567. Permutation in String

https://leetcode.com/problems/permutation-in-string

NOTES
  * Use a sliding window.

I tried to get fancy with this one and use bitwise operations. This failed.
Just use a hash map or, better still, an array of size 26 (one index for each
character).
"""

from collections import Counter


class Solution:
    def checkInclusion(self, s1: str, s2: str) -> bool:
        left, right = 0, len(s1)

        # Create a mapping of character -> frequency. Here, it is advantageous
        # to use an instance of Counter, however an ordinary dict would work
        # just as well.
        s1_counter: Counter[str] = Counter(s1)
        s2_counter: Counter[str] = Counter(s2[: len(s1)])

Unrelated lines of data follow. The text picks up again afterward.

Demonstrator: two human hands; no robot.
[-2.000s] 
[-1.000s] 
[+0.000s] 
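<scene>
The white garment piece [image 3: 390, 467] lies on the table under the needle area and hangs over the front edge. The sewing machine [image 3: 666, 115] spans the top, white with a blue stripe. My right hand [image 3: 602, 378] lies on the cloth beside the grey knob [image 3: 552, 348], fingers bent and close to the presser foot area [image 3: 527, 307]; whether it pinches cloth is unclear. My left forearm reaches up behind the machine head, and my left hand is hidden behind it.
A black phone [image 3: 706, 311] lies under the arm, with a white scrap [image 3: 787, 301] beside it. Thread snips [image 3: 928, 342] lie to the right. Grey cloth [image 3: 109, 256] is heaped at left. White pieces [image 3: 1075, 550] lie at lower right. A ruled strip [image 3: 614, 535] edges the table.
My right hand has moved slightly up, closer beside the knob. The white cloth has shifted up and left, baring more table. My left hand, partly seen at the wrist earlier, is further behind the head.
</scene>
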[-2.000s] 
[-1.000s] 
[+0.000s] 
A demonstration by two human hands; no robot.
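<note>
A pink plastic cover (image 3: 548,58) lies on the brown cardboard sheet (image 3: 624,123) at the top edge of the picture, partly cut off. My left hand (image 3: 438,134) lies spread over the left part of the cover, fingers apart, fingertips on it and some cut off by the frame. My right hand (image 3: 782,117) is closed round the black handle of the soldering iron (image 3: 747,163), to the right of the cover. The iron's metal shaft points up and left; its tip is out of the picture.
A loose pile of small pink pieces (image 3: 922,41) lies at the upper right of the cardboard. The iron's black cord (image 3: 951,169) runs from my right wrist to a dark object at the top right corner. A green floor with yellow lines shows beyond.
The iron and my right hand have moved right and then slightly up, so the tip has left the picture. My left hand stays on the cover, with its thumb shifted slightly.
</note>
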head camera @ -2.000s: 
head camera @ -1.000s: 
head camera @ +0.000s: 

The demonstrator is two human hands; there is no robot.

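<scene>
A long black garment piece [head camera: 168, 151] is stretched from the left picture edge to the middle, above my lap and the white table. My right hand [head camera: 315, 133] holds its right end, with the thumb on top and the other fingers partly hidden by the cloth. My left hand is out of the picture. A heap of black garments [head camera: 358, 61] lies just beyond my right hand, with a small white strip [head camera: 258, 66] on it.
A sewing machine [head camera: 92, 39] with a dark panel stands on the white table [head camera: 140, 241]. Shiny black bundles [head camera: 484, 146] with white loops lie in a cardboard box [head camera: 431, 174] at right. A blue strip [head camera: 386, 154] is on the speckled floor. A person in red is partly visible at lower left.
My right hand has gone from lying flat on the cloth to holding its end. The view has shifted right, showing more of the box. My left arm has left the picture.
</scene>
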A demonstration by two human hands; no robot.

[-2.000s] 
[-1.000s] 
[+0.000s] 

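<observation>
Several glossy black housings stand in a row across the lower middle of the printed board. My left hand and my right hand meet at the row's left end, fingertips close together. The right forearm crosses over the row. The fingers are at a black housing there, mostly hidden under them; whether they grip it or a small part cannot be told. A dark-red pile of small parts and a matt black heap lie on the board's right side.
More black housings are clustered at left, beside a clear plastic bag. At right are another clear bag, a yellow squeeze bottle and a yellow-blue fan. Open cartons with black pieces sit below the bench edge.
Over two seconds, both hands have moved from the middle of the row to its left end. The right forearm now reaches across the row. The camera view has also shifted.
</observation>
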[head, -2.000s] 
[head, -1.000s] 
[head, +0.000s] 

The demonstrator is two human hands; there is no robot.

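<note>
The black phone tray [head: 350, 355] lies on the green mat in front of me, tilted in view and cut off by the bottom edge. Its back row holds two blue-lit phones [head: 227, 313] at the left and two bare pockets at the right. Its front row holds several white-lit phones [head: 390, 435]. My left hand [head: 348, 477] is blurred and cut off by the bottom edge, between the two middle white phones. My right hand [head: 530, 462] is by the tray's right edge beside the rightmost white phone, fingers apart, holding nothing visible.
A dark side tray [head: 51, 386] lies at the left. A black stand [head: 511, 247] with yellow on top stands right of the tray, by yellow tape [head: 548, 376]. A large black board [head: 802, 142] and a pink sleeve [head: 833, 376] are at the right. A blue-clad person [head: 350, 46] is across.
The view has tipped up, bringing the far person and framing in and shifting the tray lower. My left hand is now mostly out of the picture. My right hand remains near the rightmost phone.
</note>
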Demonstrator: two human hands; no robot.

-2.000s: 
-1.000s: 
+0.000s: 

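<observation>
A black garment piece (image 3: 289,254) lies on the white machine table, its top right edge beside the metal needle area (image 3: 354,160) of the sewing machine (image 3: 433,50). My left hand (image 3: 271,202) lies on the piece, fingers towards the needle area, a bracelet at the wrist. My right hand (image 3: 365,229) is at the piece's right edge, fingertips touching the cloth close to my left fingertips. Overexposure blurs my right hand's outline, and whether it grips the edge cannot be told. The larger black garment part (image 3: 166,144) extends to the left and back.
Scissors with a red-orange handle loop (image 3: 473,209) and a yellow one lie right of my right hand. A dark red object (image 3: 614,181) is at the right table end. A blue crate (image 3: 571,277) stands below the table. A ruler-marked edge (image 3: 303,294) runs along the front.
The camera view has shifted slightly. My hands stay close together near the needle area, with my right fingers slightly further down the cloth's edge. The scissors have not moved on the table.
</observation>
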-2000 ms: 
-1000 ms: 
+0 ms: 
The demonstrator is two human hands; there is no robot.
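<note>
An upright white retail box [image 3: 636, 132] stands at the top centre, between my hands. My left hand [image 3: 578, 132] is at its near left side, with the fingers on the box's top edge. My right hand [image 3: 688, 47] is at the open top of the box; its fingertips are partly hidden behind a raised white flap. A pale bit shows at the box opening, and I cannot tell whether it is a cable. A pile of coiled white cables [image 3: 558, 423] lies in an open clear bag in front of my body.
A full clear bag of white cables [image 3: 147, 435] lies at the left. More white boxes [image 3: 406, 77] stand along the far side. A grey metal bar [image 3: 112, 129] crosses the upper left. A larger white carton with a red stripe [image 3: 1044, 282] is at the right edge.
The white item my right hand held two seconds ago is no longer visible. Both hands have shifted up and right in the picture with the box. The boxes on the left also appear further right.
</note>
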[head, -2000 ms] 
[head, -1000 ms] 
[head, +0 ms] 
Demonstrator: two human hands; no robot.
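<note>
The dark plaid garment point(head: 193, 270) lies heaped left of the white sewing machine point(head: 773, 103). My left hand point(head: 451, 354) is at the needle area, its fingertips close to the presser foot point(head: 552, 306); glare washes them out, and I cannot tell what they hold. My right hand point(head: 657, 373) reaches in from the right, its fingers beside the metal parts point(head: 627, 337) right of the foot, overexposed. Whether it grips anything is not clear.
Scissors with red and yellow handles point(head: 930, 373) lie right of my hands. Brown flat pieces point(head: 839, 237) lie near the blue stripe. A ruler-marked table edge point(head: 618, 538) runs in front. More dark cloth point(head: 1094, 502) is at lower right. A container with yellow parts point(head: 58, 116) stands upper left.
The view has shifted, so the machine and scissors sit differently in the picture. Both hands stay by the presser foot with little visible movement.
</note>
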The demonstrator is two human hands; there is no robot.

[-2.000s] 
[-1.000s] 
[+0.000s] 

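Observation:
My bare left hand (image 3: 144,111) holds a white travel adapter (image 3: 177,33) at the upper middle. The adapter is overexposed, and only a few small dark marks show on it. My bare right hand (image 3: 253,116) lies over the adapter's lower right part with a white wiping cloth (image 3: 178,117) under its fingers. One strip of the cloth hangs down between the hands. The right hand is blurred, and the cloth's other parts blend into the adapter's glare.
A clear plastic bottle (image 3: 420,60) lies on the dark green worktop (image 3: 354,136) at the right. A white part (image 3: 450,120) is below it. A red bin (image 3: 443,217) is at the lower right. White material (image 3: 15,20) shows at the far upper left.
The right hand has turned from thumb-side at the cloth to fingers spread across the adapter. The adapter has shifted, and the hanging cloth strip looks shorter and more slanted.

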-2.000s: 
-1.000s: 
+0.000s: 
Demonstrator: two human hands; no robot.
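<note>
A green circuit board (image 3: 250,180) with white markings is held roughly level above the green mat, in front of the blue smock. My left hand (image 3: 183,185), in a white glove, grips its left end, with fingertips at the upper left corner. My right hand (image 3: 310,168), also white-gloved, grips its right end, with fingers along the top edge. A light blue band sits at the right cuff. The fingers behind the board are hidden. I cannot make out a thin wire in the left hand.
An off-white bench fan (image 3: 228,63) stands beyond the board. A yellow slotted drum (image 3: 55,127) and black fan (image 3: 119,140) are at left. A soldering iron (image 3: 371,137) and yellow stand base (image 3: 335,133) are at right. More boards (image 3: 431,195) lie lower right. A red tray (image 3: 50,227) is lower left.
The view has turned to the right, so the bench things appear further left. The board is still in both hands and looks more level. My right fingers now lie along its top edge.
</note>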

        while right < len(s2):
            if s1_counter == s2_counter:
                return True
            s2_counter[s2[right]] += 1
            right += 1
            s2_counter[s2[left]] -= 1
            left += 1

        # Add final equality check.
        return s1_counter == s2_counter


class ArraySolution:
    def checkInclusion(self, s1: str, s2: str) -> bool:
        def offset(c: str) -> int:
            return ord(c) - ord("a")

        left, right = 0, len(s1)

        # Use an array of size 26. NOTE: In order to offset a character so that
        # it is between 0 and 25, use:
        #
        #   ord(c) - ord('a')
        s1_counter: list[int] = [0] * 26
        s2_counter: list[int] = [0] * 26

        for i in range(len(s1)):
            s1_counter[offset(s1[i])] += 1

        for i in range(len(s1)):
            s2_counter[offset(s2[i])] += 1

        while right < len(s2):
            if s1_counter == s2_counter:
                return True
            s2_counter[offset(s2[right])] += 1
            right += 1
            s2_counter[offset(s2[left])] -= 1
            left += 1

        # Add final equality check.
        return s1_counter == s2_counter